Committee: 

Dr. Verriest, Advisor

Dr. Wardi, Chair

Dr. Feron

Abstract: The prime objective of this research is to investigate systems with state-dependent delays in a unified, well rounded, global and coherent framework from first principles. Such systems are inherently nonlinear and infinite dimensional in nature. The delay may either depend explicitly or implicitly on the state of the system. Our goal and contribution is four-fold. Firstly, to give an information structure i.e., to define the Cauchy problem and  characterize the state space for such systems. We use the framework of Banach function spaces with the topology of uniform convergence.
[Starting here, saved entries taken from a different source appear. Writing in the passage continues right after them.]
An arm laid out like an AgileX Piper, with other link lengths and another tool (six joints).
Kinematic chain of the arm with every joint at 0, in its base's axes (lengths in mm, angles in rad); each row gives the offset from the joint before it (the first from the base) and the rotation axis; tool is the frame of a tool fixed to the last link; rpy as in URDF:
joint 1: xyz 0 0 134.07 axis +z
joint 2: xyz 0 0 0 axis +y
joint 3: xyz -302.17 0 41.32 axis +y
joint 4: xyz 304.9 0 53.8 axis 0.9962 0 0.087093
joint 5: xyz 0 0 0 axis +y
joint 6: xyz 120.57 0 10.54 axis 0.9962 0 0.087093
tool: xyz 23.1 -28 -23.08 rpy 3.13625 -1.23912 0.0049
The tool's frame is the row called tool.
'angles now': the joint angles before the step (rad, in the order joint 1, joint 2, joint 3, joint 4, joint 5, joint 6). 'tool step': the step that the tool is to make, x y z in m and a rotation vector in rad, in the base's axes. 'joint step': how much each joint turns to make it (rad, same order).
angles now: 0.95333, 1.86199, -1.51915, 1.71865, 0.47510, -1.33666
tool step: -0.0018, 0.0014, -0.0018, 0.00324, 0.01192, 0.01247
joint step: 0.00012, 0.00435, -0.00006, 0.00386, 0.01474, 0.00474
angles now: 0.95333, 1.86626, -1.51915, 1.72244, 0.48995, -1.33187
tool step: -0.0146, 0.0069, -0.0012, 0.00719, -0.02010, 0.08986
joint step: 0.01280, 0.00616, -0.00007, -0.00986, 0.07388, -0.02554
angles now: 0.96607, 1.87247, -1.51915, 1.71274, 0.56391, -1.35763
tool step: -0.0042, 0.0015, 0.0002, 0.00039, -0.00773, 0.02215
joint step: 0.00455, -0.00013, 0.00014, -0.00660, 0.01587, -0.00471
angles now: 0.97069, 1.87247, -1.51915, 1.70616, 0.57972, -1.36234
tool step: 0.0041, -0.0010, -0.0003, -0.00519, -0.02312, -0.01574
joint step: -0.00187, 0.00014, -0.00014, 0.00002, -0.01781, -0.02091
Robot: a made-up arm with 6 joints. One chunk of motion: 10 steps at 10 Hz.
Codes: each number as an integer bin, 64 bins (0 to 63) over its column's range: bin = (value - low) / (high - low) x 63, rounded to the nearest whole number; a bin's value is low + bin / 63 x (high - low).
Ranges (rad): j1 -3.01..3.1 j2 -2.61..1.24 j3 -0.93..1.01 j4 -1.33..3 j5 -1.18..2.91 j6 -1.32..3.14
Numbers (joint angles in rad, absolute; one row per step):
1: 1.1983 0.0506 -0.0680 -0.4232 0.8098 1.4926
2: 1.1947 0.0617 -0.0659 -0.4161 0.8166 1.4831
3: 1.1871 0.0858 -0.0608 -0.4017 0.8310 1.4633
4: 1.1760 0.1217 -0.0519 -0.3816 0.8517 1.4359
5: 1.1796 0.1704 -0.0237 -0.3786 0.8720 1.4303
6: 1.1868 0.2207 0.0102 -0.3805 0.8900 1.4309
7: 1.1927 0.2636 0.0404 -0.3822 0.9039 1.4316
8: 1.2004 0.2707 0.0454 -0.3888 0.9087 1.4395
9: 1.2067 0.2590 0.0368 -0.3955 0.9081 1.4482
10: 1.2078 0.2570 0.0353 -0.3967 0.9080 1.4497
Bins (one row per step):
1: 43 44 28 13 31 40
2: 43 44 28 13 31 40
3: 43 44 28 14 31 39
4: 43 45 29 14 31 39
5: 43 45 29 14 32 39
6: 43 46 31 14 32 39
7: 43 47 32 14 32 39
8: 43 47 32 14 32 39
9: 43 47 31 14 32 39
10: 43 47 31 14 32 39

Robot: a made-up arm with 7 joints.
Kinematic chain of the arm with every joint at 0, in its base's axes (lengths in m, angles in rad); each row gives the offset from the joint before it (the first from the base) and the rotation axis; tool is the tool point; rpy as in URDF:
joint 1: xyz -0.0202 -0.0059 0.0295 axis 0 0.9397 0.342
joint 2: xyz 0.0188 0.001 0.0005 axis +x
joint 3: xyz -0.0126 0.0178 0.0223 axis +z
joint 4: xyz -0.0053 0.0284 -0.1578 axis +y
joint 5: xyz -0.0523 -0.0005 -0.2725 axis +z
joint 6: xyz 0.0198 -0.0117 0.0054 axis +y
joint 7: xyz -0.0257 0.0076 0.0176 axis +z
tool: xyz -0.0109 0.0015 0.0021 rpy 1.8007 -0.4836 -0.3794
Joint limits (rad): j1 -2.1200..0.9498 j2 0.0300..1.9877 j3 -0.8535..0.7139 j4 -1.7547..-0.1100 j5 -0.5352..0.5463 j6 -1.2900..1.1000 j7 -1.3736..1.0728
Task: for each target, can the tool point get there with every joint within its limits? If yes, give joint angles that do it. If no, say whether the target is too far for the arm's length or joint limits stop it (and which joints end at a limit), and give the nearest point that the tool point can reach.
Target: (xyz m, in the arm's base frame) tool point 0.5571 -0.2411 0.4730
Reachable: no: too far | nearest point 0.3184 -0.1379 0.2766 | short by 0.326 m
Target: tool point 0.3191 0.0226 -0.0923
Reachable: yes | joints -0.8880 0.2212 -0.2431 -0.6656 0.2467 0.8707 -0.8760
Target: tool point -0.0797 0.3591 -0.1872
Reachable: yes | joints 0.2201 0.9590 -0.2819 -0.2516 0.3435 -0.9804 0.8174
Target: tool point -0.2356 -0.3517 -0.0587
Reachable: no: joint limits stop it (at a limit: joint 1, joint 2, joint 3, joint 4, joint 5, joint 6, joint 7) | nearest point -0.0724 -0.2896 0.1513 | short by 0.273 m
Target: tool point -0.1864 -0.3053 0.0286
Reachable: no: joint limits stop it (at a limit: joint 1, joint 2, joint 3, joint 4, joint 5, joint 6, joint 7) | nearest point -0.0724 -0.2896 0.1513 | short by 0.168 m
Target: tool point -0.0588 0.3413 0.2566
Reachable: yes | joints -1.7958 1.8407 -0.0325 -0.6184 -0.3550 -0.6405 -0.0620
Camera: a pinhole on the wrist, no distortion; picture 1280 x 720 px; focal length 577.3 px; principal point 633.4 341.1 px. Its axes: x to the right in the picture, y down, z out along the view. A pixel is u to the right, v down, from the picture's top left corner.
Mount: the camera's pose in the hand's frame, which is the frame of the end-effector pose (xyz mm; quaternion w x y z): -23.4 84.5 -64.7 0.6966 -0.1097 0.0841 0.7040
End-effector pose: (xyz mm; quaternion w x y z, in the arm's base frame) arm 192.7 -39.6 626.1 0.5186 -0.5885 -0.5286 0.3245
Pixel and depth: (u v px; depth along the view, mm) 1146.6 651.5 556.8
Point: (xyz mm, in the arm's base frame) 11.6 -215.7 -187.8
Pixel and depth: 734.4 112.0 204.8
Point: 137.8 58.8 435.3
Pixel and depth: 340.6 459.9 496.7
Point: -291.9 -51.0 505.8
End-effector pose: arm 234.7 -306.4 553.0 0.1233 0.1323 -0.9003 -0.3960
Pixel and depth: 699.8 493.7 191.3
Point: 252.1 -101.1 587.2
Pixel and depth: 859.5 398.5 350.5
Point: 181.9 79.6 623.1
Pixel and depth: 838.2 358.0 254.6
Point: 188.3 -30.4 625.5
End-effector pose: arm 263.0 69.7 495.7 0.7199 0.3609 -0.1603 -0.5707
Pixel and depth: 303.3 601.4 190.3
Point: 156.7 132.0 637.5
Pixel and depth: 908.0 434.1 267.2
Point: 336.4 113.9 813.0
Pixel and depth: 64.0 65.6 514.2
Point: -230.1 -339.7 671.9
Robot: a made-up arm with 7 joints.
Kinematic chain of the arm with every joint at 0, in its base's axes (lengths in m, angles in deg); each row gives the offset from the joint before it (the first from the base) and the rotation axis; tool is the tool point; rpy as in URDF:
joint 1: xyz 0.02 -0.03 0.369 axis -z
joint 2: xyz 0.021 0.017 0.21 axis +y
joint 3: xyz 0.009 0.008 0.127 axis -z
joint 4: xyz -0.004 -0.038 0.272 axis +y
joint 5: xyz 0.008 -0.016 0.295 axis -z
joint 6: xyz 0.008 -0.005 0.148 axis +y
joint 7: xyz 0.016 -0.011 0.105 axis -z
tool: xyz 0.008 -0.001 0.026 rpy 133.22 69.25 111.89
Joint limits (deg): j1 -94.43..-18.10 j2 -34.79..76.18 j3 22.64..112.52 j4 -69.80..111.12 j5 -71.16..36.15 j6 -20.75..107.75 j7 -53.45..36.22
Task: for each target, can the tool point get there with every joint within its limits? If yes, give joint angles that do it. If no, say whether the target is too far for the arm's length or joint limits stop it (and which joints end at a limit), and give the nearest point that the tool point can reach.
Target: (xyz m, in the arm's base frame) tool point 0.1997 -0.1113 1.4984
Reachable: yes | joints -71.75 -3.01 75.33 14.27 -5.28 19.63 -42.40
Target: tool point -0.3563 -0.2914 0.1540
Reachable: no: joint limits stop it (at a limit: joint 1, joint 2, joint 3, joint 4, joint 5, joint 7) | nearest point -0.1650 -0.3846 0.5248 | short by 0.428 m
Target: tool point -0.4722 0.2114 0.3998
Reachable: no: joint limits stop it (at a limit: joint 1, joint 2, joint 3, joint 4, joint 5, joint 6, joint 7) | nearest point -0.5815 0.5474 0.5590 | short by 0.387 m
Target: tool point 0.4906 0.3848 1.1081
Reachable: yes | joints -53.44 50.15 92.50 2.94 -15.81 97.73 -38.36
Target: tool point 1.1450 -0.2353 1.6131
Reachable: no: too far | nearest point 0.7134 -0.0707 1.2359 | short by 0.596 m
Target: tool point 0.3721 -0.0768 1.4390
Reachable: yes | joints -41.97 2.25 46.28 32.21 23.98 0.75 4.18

In systems with time-varying and/or state-dependent delays, causality plays a crucial role. Throughout the analysis and synthesis problems in this research, causality of the system is ensured. Secondly, we perform the inversion of the state-dependent delay i.e., we use the information on the delay and retrieve the state vector of the system. We use our newly established technique ofDelay Injection to recover the state of the system and solve the observer design problem. Thirdly, we analyze and design controllers and observers for a special class of systems with state-dependent delays namely systems evolving with state suprema. We nail down the rich structure possessed by these systems and show that these systems can be expressed asMulti-Mode Multi-Dimensional (M3D) systems. Fourthly, we investigate the spectrum of higher order linear time delay systems in the framework of matrix Lambert W functions and give some counter examples to show that the already existing well established literature suffers from some serious limitations. We support our theory with practical applications including estimator design for a subsonic rocket car for soft landing, nonlinear observer design for a turning process for high precision machining and temperature control of a tank with state-dependent delay; and analysis of gene expression.